Part II project investigating the development of neural networks in dissociated cortical cells from Mecp2-deficient and wild-type mice. Recording spontaneous neuronal activity with multi-electrode arrays to compare functional connectivity and network topologies utilising Graph Theory. Coding in Matlab and R. Supervised by Dr. Susanna Mierau & Professor Ole Paulsen and collaborated with Manuel Schroeter from Bullmore Lab.

Rett syndrome is an autism spectrum disorder caused by mutation in the MECP2 gene

Understanding how network development is disrupted in Rett syndrome is key to finding and testing new treatments

1. Investigate how networks develop and how this is disrupted in Rett Syndrome
2. Apply graph theory to investigate network properties
3. Create model to distinguish wild type and Mecp2-deficient networks

We record 12 minutes worth of spontaneous activity from each microelectrode array once a week

Work done by @Timothysit (find code on Github)

Spike detection methods involve applying a band pass filter to the raw data and setting a threshold. We are currently developing a novel approach for spike detection based on Gaussian Mixture Models.
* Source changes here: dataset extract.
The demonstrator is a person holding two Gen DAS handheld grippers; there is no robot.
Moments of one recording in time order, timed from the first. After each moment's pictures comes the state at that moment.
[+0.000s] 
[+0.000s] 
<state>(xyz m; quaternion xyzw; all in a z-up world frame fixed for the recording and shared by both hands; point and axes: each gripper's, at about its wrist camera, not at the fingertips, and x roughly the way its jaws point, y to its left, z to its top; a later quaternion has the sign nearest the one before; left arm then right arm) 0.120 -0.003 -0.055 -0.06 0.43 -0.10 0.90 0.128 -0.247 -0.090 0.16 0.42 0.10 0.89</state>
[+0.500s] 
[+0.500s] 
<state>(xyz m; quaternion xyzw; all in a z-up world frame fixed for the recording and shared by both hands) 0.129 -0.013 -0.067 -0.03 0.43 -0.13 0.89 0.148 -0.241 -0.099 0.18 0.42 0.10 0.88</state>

By overlaying detected spikes on a picture of the neurons, we can eliminate noisy electrodes where there are no cells.

The spiking activity can be visualised with a Raster Plot, with electrode number on the Y axis and time on the X axis. Each dark line denotes a certain number of spikes per time bin. From this plot it is possible to visually identify possible network bursts (red rectangle). Identifying which electrodes pick up bursting activity gives a first hint at the functional connections between the neurons on the MEA.

• Turn the binary spike activity into a vector of spikes times
• Create a histogram of the inter-spike-intervals for a specific number of spikes N
• Depending on the distribution of the ISI on the histogram select a threshold
• Using the threshold we locate the start of each burst and save it as a separate spike train

To consider the relationship between each region of the MEA we obtain the Pearson Correlation Coefficient between each pair of electrode recordings. This correlation is visualised by an Association Matrix. By considering an electrode as a node and a correlation with another electrode as an edge, we can create a weighted functional connectivity network. To make sure the edges are signifying more trustworthy biological connections, we only select correlated nodes that are statistically significant.

In the diagram below by Schroeter et al 2015, the same methods were used to investigate the development of mice hippocampal networks over time.

The degree, ki , of node i is the number of unique edges connecting node I with all other j = 1 …N-1 nodes. The degree distribution shows us the probability of a node in the network having a certain degree. In random networks, this probability distribution can be modelled by a Poisson distribution. In scale-free networks, such as the world wide web, the distribution follows a power law. Most biological networks have a broad scale distribution: at low degrees the distribution follow a scale-free distribution and at high degrees it switches to a small world distribution. Figure adapted from Vella et al 2017.

Shifting from a 60 MEA to a 4096 electrode MEA would give us single cell resolution in our recordings and a much better signal to noise ratio. With improved resolution we would be able to create biologically relevant weighted and directed functional networks.

We could use optogenetics to selectively activate or inhibit the PV-ArchT inhibitory interneurons in our network. This approach allows us to alter the excitatory-inhibitory balance of the network.